→ **WORK TASK**: Gather all lines in the entries that include the word "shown".
▬▬▬▬▬▬
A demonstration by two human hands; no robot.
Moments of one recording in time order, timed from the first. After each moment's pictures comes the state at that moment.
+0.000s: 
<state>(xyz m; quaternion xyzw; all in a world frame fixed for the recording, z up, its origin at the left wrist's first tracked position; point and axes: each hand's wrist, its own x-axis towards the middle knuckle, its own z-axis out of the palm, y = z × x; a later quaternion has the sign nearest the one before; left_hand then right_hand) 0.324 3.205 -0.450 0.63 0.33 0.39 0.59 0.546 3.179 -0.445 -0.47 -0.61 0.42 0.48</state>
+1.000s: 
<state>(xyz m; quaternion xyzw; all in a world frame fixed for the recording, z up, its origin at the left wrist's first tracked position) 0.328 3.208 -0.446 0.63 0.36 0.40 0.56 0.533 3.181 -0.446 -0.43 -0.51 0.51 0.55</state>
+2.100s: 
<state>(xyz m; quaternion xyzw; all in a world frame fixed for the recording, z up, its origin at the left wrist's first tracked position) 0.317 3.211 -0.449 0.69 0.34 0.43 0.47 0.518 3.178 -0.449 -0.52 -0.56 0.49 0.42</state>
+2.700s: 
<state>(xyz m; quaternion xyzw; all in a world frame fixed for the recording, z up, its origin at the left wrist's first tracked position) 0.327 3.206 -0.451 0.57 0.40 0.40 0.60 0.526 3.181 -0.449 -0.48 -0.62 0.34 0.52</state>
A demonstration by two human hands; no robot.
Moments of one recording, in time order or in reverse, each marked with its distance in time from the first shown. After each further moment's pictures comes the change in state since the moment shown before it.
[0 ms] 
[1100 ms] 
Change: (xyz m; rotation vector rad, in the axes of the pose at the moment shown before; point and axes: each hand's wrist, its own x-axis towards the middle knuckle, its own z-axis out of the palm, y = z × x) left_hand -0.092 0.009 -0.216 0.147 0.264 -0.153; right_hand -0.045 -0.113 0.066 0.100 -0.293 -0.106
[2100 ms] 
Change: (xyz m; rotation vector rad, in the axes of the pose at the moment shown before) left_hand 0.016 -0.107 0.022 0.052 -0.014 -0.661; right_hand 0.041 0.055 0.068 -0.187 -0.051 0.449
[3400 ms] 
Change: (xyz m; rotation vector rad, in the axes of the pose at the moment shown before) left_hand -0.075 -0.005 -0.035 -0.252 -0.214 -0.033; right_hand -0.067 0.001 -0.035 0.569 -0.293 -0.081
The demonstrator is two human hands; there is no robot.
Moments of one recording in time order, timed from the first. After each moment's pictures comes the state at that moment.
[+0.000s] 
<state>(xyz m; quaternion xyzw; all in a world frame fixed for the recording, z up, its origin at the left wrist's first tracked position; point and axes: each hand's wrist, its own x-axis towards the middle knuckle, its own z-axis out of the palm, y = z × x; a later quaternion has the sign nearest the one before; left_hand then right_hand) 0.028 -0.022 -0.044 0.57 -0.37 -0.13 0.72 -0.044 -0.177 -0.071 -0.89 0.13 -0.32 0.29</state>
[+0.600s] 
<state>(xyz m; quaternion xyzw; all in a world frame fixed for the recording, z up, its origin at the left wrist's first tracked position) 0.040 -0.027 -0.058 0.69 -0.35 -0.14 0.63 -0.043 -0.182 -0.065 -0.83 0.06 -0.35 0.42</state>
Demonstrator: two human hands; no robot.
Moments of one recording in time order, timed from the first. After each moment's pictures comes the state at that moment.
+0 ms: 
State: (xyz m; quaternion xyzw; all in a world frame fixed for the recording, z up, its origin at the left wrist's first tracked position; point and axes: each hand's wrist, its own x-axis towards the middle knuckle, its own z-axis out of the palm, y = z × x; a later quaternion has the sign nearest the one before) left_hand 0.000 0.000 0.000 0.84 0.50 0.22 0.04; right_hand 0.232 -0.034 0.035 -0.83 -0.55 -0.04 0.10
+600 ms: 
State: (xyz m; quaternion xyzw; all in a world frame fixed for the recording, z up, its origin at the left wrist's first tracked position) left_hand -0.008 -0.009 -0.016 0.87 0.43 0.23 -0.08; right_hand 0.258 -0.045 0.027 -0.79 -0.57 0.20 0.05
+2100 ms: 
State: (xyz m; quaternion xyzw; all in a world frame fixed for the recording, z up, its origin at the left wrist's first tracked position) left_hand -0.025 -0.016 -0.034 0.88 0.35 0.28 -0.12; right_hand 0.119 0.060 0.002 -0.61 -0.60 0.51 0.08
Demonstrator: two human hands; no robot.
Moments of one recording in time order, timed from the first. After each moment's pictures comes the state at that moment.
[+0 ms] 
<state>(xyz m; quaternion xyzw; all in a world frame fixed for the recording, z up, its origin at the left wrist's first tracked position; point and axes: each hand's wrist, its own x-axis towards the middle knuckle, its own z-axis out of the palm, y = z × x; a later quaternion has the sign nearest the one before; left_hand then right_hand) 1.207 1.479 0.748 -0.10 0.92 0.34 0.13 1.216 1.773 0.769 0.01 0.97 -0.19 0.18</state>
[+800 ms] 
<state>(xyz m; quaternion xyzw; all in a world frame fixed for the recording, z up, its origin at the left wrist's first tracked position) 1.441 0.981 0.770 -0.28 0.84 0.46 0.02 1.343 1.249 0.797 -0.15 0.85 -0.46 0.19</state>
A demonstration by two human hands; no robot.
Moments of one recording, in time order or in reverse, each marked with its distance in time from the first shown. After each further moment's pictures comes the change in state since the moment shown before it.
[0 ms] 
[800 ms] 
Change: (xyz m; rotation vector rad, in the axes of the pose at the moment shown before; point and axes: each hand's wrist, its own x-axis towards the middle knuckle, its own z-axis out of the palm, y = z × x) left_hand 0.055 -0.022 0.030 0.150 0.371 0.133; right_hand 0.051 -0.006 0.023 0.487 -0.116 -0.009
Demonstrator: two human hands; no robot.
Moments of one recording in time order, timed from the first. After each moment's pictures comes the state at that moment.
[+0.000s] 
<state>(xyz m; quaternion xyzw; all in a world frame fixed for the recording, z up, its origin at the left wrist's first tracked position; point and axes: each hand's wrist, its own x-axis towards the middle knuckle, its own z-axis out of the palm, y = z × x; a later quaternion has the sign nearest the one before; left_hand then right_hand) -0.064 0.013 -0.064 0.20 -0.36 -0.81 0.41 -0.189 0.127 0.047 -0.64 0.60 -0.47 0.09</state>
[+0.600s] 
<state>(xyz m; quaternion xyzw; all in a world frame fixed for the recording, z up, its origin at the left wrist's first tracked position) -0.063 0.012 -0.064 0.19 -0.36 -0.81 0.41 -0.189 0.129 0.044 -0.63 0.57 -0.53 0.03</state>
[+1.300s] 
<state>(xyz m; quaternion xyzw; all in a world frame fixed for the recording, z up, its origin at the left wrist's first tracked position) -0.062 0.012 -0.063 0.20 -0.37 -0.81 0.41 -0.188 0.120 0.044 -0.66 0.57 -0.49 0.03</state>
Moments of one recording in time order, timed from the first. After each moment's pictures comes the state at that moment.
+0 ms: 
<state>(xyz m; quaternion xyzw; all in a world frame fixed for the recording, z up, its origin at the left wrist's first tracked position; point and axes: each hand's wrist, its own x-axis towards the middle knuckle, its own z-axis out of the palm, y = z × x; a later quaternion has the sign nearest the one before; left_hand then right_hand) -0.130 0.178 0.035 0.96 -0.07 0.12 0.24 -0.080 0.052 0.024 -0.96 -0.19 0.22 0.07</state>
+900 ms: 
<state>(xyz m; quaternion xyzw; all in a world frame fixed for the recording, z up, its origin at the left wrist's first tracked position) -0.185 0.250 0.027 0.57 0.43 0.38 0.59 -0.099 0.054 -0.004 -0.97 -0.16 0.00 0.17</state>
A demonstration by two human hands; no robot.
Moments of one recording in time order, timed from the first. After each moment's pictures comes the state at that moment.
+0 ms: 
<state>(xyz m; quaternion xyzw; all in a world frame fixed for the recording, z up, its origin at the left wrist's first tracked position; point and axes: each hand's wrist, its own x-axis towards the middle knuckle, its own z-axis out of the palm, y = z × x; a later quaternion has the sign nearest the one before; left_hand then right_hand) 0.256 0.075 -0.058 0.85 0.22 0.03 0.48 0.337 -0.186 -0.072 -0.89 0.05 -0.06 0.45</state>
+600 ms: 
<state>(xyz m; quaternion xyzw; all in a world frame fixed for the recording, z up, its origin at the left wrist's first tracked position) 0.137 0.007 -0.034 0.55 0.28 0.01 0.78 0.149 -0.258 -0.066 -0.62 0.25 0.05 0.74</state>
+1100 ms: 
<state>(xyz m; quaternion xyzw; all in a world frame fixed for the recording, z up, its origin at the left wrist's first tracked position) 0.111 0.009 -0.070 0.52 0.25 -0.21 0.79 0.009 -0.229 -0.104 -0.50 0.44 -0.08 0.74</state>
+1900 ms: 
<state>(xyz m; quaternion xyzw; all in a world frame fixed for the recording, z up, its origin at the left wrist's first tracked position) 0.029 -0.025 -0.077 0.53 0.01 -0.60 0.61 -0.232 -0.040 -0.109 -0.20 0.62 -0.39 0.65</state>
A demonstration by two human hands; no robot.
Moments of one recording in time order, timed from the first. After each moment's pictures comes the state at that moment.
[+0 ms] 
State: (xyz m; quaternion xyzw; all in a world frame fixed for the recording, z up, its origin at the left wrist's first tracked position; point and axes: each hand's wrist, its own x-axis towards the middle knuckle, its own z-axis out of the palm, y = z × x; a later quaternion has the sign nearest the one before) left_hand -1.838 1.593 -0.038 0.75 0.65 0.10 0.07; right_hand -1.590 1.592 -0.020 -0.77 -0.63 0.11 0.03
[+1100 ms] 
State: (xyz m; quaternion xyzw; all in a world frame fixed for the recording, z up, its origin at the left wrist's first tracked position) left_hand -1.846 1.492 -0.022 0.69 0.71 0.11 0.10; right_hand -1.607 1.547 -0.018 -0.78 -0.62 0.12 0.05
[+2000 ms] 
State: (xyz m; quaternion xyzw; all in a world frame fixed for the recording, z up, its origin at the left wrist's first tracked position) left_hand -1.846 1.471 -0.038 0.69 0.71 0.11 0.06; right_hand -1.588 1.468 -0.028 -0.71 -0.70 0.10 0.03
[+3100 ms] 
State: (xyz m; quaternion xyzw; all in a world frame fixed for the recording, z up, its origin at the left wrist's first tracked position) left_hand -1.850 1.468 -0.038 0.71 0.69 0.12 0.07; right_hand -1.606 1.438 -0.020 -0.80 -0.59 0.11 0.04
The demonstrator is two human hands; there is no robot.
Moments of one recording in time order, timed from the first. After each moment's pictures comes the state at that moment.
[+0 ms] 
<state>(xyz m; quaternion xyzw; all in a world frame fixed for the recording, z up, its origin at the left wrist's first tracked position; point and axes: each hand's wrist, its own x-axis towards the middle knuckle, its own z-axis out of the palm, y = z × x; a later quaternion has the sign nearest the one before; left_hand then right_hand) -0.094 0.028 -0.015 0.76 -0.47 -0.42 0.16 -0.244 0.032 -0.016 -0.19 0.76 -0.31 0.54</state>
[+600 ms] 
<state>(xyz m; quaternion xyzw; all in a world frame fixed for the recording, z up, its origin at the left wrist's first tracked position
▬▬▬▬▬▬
→ **YOUR SOLUTION**:
Moments of one recording, in time order or in reverse, each marked with its distance in time from the first shown. After each further moment's pictures comes the change in state since the moment shown before it.
Change: (xyz m; rotation vector rad, in the axes of the pose at the moment shown before; point and axes: each hand's wrist, its own x-axis towards the middle knuckle, its own z-axis out of the palm, y = z × x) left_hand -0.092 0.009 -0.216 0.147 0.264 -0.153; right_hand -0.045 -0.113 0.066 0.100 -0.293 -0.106
Change: (xyz m; rotation vector rad, in the axes of the pose at the moment shown before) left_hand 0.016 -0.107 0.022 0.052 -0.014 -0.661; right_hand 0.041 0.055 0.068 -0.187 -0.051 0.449
Change: (xyz m; rotation vector rad, in the axes of the pose at the moment shown before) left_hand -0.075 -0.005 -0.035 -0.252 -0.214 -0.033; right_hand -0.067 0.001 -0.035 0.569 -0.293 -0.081
Moments of one recording, in time order or in reverse, each marked with its distance in time from the first shown. After each further moment's pictures comes the change in state since the moment shown before it.
Change: (xyz m; rotation vector rad, in the axes of the pose at the moment shown before; point and axes: each hand's wrist, its own x-axis towards the middle knuckle, its own z-axis out of the palm, y = z × x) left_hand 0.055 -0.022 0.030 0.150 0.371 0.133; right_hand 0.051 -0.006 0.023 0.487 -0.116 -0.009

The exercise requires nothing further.